Prada’s Milan Fashion Week: A Reflection of Challenging Times
Prada kicked off its runway show during Milan Fashion Week with a bold statement, presenting its interpretation of the little black dress. Creative director Miuccia Prada described the timing of the collection as reflecting “a very black moment” in global affairs. Referencing the challenges of the current era, she acknowledged the difficulty of working during such times but emphasized Prada’s commitment to creating clothes that resonate with women today. The collection, for Fall-Winter 2025-26, aimed to liberate women from rigid, traditional feminine silhouettes, offering a fresh perspective on modern femininity.
Liberation Through Fashion: Prada’s Vision
The collection was designed with the idea of liberation in mind, both literally and metaphorically. Miuccia Prada and co-creative director Raf Simons sought to break free from restrictive forms, offering loosely constructed garments that prioritize comfort and freedom of movement. Simons noted that liberation is an act of resistance, stating, “You cannot be liberated if you don’t take a risk. There needs to be more resistance.” The runway featured a mix of oversized knit dresses, layered over trousers, and pajamas reimagined as daywear, all designed to challenge conventional norms of femininity and practicality.
A Mix of Playfulness and Elegance
Prada’s collection effortlessly blended playfulness with sophistication. The little black dress, a timeless classic, was reinterpreted in versatile forms, from body-skimming silhouettes to more relaxed fits. Other standout pieces included Alice-in-Wonderland-inspired knit dresses with oversized proportions, paired with trousers for a modern twist. Raw seams and gathered waistlines added a sense of rawness and spontaneity to the designs, while faux fur stoles, fur lapels, and a striking lime green poncho introduced a touch of glamour. The overall aesthetic was a perfect balance of understated elegance and playful experimentation.

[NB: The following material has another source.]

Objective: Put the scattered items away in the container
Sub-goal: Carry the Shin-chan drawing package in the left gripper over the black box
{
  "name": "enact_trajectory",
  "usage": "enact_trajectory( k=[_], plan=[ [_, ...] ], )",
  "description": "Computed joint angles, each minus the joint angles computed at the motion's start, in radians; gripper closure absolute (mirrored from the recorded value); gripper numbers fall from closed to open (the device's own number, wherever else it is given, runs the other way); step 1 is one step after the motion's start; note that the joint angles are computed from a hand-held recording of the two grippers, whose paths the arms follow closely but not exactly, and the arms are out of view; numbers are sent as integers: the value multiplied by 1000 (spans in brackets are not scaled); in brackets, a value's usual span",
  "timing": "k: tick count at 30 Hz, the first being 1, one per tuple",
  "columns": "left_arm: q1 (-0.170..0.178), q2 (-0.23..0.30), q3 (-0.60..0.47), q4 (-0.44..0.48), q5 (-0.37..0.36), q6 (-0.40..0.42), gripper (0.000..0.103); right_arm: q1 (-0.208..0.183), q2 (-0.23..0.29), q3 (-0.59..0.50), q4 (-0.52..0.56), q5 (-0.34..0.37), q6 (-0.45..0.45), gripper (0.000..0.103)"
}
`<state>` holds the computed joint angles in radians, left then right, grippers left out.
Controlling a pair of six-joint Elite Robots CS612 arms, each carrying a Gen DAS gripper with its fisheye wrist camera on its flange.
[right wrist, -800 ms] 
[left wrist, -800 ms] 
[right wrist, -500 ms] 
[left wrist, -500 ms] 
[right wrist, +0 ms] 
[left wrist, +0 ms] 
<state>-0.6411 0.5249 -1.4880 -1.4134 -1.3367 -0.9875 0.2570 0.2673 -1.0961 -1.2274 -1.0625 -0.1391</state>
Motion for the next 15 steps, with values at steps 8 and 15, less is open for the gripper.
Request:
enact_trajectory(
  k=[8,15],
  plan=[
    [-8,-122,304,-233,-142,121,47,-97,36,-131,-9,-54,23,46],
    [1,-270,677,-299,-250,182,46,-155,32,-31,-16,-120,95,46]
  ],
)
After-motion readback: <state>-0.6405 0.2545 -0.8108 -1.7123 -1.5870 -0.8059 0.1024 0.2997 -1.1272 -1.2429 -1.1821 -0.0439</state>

Celebrity Presence and Solidarity
The front row of the Prada show was a star-studded affair, with notable guests including American actress Hunter Schafer, who was invited as a gesture of support. Schafer, a trans actress, had recently shared her experience of receiving a new passport with a male gender marker, highlighting the importance of representation and inclusivity. Other prominent attendees included actresses Juliette Binoche, Gal Gadot, Maya Hawke, and Chen Haoyu, as well as Japanese singers Jo and Harua, and Korean singer Karina. The show also drew crowds of fans outside the Fondazione Prada venue, eager to catch a glimpse of the VIPs.
Market Buzz: Prada and Versace Speculation
Milan Fashion Week was not just about the clothes; it was also abuzz with industry rumors. Speculation swirled around the potential acquisition of rival fashion house Versace by an Italian company, with the Prada Group being a key focus of the rumors. When asked about the possibility, Miuccia Prada coyly remarked, “I think it is on everybody’s table,” leaving the door open for future developments. The Prada Group, which owns several high-profile brands including Miu Miu, Church’s, Car Shoe, and Marchesi 1824, has long been a major player in the fashion industry, making it a natural candidate for such a move.
Conclusion: Prada’s Timeless Appeal
Prada’s Fall-Winter 2025-26 collection was a testament to the brand’s ability to blend style with substance. By focusing on liberation, comfort, and versatility, Miuccia Prada and Raf Simons created a wardrobe for the modern woman that feels both relevant and timeless. The show’s attention to detail, from raw seams to faux fur accents, underscored Prada’s commitment to craftsmanship and creativity. With its mix of playfulness and elegance, the collection not only reflected the challenges of the current moment but also offered a vision of hope and resilience. As Milan Fashion Week continues, Prada has once again set the bar high, proving why it remains one of the most influential fashion houses in the world.